TASK DESCRIPTION:
Pick out the lines below that contain the string "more" and copy them all.
★ ★ ★ ★
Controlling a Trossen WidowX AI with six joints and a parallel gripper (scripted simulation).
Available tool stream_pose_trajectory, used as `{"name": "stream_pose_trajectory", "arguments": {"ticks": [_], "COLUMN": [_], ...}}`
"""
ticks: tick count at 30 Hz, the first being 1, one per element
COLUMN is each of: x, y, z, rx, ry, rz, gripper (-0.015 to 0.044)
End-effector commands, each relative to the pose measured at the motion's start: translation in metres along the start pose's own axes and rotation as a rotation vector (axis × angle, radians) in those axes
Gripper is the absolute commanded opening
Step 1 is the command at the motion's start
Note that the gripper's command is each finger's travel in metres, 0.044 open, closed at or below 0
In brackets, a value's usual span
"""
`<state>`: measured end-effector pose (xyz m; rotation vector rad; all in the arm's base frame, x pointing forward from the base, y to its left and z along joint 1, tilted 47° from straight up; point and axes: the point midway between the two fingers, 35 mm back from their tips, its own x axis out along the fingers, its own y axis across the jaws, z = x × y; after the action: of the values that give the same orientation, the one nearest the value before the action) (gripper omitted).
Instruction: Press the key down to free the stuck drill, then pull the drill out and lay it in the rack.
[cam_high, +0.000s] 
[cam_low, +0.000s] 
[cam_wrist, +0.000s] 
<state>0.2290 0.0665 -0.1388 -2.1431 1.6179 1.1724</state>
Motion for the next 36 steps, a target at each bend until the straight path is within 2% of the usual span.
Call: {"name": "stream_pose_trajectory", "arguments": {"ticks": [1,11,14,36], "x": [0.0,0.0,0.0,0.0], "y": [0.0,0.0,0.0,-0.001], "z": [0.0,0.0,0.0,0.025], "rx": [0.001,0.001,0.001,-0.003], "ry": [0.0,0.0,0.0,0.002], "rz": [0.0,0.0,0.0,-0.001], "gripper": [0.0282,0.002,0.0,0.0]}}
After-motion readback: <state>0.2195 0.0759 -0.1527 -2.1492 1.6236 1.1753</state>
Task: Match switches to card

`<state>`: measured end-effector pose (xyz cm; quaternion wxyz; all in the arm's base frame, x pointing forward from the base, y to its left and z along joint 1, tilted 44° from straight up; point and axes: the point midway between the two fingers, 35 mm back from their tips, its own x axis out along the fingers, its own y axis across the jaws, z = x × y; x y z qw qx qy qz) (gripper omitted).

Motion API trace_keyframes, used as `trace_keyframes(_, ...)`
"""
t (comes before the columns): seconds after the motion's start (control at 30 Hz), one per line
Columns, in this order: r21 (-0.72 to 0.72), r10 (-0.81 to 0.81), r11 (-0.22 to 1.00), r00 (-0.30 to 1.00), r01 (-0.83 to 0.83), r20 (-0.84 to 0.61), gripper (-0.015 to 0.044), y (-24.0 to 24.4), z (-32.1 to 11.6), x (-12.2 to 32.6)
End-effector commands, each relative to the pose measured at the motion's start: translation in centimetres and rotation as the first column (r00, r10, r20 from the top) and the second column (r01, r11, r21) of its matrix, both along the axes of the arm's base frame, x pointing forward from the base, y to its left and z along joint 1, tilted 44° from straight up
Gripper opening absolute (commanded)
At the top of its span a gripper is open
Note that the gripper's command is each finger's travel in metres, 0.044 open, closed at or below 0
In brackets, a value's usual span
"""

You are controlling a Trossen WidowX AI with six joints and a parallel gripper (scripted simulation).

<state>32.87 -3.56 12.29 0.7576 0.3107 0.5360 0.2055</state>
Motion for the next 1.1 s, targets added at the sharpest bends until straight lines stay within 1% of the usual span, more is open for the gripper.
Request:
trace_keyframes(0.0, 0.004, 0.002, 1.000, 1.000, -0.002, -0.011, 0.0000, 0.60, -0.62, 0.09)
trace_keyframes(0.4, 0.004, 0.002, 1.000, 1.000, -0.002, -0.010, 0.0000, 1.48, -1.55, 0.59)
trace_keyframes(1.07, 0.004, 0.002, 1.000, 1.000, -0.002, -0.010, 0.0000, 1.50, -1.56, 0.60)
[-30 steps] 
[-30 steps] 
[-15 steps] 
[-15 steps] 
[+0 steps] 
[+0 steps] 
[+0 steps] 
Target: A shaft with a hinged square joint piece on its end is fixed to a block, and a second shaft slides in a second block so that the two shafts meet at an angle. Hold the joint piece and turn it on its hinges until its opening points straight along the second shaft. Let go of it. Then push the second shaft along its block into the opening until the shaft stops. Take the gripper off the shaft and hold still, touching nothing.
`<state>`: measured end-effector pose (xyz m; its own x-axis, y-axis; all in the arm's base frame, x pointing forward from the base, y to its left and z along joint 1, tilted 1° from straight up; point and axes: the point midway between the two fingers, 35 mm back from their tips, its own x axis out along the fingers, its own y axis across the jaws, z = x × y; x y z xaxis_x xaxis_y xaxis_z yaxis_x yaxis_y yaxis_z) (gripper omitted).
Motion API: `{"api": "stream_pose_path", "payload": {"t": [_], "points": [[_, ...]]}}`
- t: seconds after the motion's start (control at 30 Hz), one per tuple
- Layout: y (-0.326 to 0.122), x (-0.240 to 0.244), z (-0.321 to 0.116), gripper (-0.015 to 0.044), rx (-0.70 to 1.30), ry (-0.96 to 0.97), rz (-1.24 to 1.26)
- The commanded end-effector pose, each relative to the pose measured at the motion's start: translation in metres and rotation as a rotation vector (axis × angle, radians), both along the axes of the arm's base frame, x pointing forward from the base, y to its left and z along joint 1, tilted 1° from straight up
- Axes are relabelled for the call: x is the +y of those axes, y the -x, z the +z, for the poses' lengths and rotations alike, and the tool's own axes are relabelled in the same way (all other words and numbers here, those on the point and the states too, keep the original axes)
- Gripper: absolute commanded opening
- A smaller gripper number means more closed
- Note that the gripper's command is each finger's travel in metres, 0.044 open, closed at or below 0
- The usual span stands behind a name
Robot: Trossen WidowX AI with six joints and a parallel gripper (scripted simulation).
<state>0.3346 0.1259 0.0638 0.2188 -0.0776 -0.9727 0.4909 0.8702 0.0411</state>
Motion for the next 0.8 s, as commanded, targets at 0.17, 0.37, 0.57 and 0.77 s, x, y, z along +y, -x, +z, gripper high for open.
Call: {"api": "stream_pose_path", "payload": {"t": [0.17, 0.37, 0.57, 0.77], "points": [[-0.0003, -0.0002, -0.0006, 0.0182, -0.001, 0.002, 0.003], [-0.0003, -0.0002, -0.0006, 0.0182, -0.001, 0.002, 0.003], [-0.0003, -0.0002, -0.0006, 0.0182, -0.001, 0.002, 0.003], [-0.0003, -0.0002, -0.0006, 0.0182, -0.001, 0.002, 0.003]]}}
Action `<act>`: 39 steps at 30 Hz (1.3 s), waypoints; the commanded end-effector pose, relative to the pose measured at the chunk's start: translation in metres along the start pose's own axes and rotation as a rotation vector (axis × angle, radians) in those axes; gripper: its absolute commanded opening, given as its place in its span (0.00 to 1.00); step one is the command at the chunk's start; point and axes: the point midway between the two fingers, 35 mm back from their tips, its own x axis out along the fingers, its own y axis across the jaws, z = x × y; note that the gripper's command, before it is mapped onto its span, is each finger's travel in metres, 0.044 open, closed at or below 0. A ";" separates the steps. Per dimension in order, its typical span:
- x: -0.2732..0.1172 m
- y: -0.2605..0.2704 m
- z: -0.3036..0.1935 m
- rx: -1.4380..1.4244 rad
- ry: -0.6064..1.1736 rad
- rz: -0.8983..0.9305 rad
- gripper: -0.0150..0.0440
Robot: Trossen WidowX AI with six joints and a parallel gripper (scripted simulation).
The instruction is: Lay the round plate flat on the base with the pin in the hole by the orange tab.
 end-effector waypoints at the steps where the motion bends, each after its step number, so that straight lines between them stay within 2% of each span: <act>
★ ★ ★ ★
RESPONSE TO THE TASK:
Motion for the next 1.1 s, targets added at the sharpest bends until straight lines stay within 1% of the usual span, more is open for the gripper.
- A smaller gripper number means more closed

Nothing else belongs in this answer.